We submit that Edward J. Snowden’s disclosures of dragnet surveillance of Americans under § 215 of the Patriot Act, § 702 of the Foreign Intelligence Surveillance Act Amendments, or otherwise were sanctioned by Thoreau’s time-honored moral philosophy and justifications for civil disobedience. Since 2005, Mr. Snowden had been employed by the intelligence community. He found himself complicit in secret, indiscriminate spying on millions of innocent citizens contrary to the spirit if not the letter of the First and Fourth Amendments and the transparency indispensable to self-government. Members of Congress entrusted with oversight remained silent or Delphic. Mr. Snowden confronted a choice between civic duty and passivity. He may have recalled the injunction of Martin Luther King, Jr.: “He who passively accepts evil is as much involved in it as he who helps to perpetrate it.” Mr. Snowden chose duty. Your administration vindictively responded with a criminal complaint alleging violations of the Espionage Act.

From the commencement of your administration, your secrecy of the National Security Agency’s Orwellian surveillance programs had frustrated a national conversation over their legality, necessity, or morality. That secrecy (combined with congressional nonfeasance) provoked Edward’s disclosures, which sparked a national conversation which you have belatedly and cynically embraced. Legislation has been introduced in both the House of Representatives and Senate to curtail or terminate the NSA’s programs, and the American people are being educated to the public policy choices at hand. A commanding majority now voice concerns over the dragnet surveillance of Americans that Edward exposed and you concealed. It seems mystifying to us that you are prosecuting Edward for accomplishing what you have said urgently needed to be done!

The right to be left alone from government snooping–the most cherished right among civilized people—is the cornerstone of liberty. Supreme Court Justice Robert Jackson served as Chief Prosecutor at Nuremburg. He came to learn of the dynamics of the Third Reich that crushed a free society, and which have lessons for the United States today.

Writing in Brinegar v. United States, Justice Jackson elaborated:

The Fourth Amendment states: “The right of the people to be secure in their persons, houses, papers, and effects, against unreasonable searches and seizures, shall not be violated, and no Warrants shall issue, but upon probable cause, supported by Oath or affirmation, and particularly describing
the place to be searched, and the persons or things to be seized.”
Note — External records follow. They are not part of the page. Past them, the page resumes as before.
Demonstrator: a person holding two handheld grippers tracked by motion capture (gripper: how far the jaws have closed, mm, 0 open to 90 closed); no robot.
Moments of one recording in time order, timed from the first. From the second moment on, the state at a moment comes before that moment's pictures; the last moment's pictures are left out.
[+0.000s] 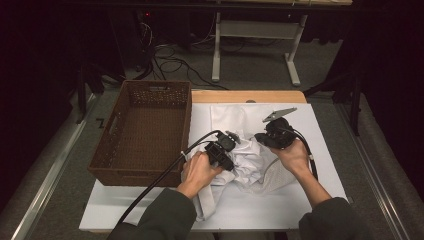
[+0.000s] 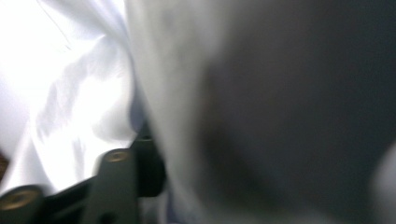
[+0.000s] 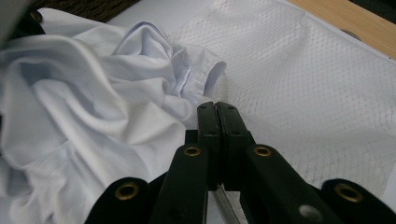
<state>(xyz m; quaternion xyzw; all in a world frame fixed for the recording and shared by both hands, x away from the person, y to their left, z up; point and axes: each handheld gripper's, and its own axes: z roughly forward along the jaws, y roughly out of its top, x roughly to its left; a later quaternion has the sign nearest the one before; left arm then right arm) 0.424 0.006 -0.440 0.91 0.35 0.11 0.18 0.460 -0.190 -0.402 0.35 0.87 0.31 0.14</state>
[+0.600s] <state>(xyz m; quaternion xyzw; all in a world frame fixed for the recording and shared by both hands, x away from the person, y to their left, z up) 0.401 0.021 -0.399 0.89 0.30 0.10 0.32 0.460 -0.189 -0.401 0.35 0.87 0.30 0.15</state>
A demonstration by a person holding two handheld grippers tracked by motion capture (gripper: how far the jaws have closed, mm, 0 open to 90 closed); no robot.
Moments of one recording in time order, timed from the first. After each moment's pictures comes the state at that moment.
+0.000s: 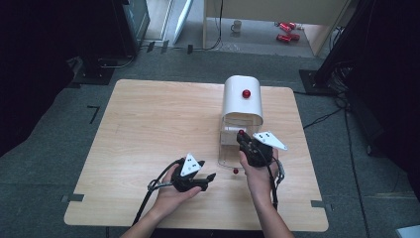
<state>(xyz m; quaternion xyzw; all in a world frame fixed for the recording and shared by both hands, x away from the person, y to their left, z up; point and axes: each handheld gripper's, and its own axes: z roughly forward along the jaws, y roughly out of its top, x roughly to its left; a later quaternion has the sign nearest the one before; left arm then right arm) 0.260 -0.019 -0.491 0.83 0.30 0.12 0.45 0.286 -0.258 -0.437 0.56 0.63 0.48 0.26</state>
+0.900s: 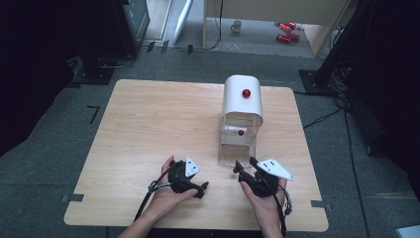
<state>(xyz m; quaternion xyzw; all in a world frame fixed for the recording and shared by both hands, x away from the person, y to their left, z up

These, I protest, are not mere second-class rights but belong in the catalog of indispensable freedoms. Among deprivations of rights, none is so effective in cowing a population, crushing the spirit of the individual and putting terror in every heart. Uncontrolled search and seizure is one of the first and most effective weapons in the arsenal of every arbitrary government. And one need only briefly to have dwelt and worked among a people possessed of many admirable qualities but deprived of these rights to know that the human personality deteriorates and dignity and self-reliance
disappear where homes, persons and possessions are subject at any hour to unheralded search and seizure by the police.

We thus find your administration’s zeal to punish Mr. Snowden’s discharge of civic duty to protect democratic processes and to safeguard liberty to be unconscionable and indefensible.

We are also appalled at your administration’s scorn for due process, the rule of law, fairness, and the presumption of innocence as regards Edward.

On June 27, 2013, Mr. Fein wrote a letter to the Attorney General stating that Edward’s father was substantially convinced that he would return to the United States to confront the charges that have been lodged against him if three cornerstones of due process were guaranteed. The letter was not an ultimatum, but an invitation to discuss fair trial imperatives. The Attorney General has sneered at the overture with studied silence.